Фальк | страница 11



Кажется, Фальк был датчанином или норвежцем, — точно не знаю. Во всяком случае, он был скандинавом и надменным монополистом в придачу. Возможно, что это слово было ему неизвестно, но смысл его он понимал прекрасно. Его тариф для буксируемых судов был самым зверским из всех, какие мне приходилось встречать. Он был капитаном и владельцем единственного буксирного парохода на реке, очень красивого белого судна, вместимостью в полтораста — двести тонн, похожего на элегантную яхту, с круглой рулевой рубкой, возвышающейся, как застекленная башня, и со стройной полированной мачтой на носу. Думаю, и теперь еще плавают по морям шкиперы, которые хорошо помнят Фалька и его буксир. Он вырывал свои полтора фунта мяса из каждого шкипера торгового судна с неумолимым равнодушием, вызывавшим ненависть и даже страх. Шомберг обычно замечал:

— Не желаю говорить об этом парне. Не думаю, чтобы он за весь год выпивал в моей гостинице больше шести стаканов. Но мой совет, джентльмены: не имейте с ним никакого дела, если это от вас зависит.

Этому совету, оставляя в стороне неизбежные деловые отношении, легко было последовать, так как Фальк никому не навязывал своего знакомства. Кажется, нелепо сравнивать шкипера буксирного судна с кентавром, но почему-то он мне напоминал картинку в маленькой книжке, которая была у меня в детстве. На этой картинке изображены кентавры у ручья: один из них, на переднем плане, вздымается на дыбы, держа в руке лук и стрелы; у него правильные суровые черты лица и огромная волнистая борода, ниспадающая на грудь. Лицо Фалька напоминало мне этого кентавра. А кроме того, он был существом сложным: правда, не человек-лошадь, а человек-судно. Он жил на борту своего буксира,  который с раннего утра до росистого вечера носился вверх и вниз по реке. С последними лучами солнца вы издали могли разглядеть его бороду высоко на мостике белого парохода, идущего вверх по реке, чтобы бросить якорь на ночь. Вы видели человека в белом и пышную темную шевелюру; а нижняя его половина скрывалась за белой оградой мостика; еще ниже острый белый нос судна рассекал грязные воды реки.

Отделенный от своего парохода, он представлялся мне существом незавершенным. Даже буксир без его головы и торса на мостике казался изувеченным.
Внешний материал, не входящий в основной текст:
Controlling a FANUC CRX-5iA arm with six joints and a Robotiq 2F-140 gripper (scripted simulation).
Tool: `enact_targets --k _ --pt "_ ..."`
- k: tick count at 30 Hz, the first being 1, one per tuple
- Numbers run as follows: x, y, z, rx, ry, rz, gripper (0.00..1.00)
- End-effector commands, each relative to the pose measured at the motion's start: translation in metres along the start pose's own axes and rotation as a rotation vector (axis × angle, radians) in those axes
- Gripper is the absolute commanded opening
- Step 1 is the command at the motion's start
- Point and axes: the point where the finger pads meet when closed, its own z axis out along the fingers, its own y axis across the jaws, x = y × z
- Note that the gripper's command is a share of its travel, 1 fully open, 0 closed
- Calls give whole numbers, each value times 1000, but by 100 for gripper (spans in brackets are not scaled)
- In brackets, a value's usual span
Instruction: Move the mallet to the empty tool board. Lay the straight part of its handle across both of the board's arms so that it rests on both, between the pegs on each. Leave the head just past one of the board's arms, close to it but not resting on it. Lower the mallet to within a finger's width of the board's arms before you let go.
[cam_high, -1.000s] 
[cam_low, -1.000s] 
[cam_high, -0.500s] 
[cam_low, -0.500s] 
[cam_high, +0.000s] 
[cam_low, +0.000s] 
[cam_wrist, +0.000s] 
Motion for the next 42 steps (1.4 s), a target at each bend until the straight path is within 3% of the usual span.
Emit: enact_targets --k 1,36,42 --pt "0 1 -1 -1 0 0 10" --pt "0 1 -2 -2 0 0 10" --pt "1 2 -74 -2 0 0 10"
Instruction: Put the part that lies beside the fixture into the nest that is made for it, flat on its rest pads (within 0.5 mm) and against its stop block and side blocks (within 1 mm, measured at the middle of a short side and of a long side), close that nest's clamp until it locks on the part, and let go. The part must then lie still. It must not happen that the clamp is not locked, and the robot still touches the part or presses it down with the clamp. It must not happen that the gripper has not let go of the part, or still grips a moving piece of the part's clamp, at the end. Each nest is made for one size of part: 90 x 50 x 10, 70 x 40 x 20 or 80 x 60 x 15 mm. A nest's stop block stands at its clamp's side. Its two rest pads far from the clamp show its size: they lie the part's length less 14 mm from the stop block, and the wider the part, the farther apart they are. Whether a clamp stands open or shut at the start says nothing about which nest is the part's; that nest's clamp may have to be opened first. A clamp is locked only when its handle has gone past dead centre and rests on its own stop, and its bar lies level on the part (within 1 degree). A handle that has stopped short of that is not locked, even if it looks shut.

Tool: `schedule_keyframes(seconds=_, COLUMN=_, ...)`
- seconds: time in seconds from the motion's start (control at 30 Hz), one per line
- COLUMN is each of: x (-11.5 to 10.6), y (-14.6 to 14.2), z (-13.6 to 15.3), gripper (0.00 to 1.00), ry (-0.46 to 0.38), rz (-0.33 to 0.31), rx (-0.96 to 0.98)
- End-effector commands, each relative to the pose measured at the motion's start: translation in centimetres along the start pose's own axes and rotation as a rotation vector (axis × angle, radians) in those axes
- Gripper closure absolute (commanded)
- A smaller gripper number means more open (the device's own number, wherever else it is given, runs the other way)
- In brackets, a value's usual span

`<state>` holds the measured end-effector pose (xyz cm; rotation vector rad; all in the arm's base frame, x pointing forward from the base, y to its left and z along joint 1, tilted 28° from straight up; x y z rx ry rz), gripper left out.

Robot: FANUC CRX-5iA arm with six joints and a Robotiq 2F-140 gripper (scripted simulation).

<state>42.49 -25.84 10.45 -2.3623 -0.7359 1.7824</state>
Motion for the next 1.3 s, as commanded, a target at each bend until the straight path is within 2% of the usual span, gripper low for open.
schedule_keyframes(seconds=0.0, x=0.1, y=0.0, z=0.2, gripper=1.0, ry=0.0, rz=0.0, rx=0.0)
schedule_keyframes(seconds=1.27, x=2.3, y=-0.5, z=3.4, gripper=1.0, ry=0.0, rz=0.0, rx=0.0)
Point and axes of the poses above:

Но он очень редко оставлял его. За все время моего пребывания в порту я видел его на берегу дважды. Впервые я встретил его у своих фрахтовщиков, куда он явился мрачный, чтобы получить плату за выведенный им накануне на буксире французский барк. Второй раз я едва поверил своим глазам, ибо узрел его и его бороду на стуле с тростниковым сиденьем в бильярдной у Шомберга.